SEE Region, Increase in production in thermal power plants by 23 percent, to close to 10 TWh

, SEE Energy News

Total hydropower production in the Southeast Europe region recovered in the fourth week of January, as a result of heavy rainfall across the region. Production increased compared to the previous week by 4 percent on average, to 2.29 TWh.

Greece recorded the highest growth in production in hydroelectric cranes, by as much as 80 percent, to a total of 137 GWh. Followed by Bulgaria and Romania, which recorded an increase of 67 percent and 30 percent, respectively. Croatia recorded a drop in hydropower production by about 18 percent compared to the third week.

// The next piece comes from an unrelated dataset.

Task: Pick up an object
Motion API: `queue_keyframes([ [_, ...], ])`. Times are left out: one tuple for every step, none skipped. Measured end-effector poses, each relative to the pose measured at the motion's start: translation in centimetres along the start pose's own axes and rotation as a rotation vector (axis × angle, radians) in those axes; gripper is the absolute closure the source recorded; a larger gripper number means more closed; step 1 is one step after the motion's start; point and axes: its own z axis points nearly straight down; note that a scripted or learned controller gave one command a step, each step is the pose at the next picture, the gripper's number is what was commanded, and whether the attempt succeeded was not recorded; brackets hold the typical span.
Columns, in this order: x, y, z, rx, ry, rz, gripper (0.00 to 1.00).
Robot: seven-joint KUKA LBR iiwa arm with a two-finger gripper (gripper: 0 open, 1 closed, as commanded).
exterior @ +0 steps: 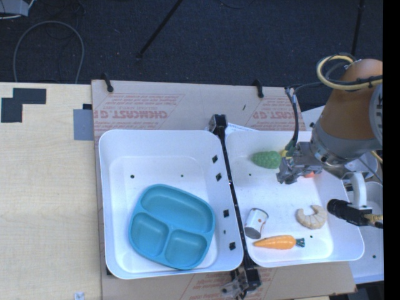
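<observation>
Right bin, seen from above: pincer poised low over the bin's far half, just right of a green object lying near the far wall. Green object's long axis running left to right, so its near end pointing almost at the pincer. Too dark and small to tell how wide the pincer stands, and nothing seen between its tips. Arm reaching in from the right, orange band uppermost, wrist bent down toward the bin floor. Nearer the camera, well apart from the pincer: a croissant, a carrot lying left to right along the near wall, a small can beside the divider. Left bin holding a blue tray. Likeliest target, by closeness, the green object: a short shift left.
</observation>
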Motion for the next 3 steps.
queue_keyframes([
  [5.3,0.2,1.1,0.002,-0.001,0.001,1.00],
  [11.3,-0.6,1.0,0.002,0.000,0.000,1.00],
  [16.6,-1.1,1.4,0.004,-0.001,0.000,1.00],
])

Thermal energy production increased in all markets in SEE, driven by higher demand for electricity and a higher price of imported electricity compared to the previous week. As a result, the increase in thermal energy production was close to 23 percent, up to 9.57 TWh.

Coal-based production in the region increased by 4 percent, to 4.38 TWh, and gas-based production by 44 percent, to 5.19 TWh. Lignite production in Greece increased by nearly 33 percent, to 96.6 GWh, and gas production increased by almost 99 percent, reaching 218.4 GWh. Bulgaria, one of the leading exporters of electricity in the region, recorded a jump in production in coal and gas thermal power plants by 15 percent and 4 percent, respectively.

Production from variable renewables in Southeast Europe fell by about 35 percent during the fourth week of January, to 1.89 TWh, largely due to much lower wind generation, which was down 42 percent from the previous week, to 1, 52 TWh.

The production of wind farms fell in all markets in the region, except Croatia, with Greece and Bulgaria recording the biggest decline – by 58 percent and 51 percent, respectively, to 149 GWh and 28 GWh.

On the other hand, solar production in the region increased significantly – by about 24 percent, to a total of 370 GWh. Thanks to the clear weather, solar energy production in Croatia and Hungary increased by 22 percent and 14 percent, respectively. Bulgaria, Romania and Greece recorded a drop in solar production by 61 percent, 49 percent and 21 percent, respectively.

Variable renewable generation in Greece halved during the fourth week compared to the third week in January, falling 51 percent to 213 GWh, mainly due to less wind power but also fewer hours of sunshine.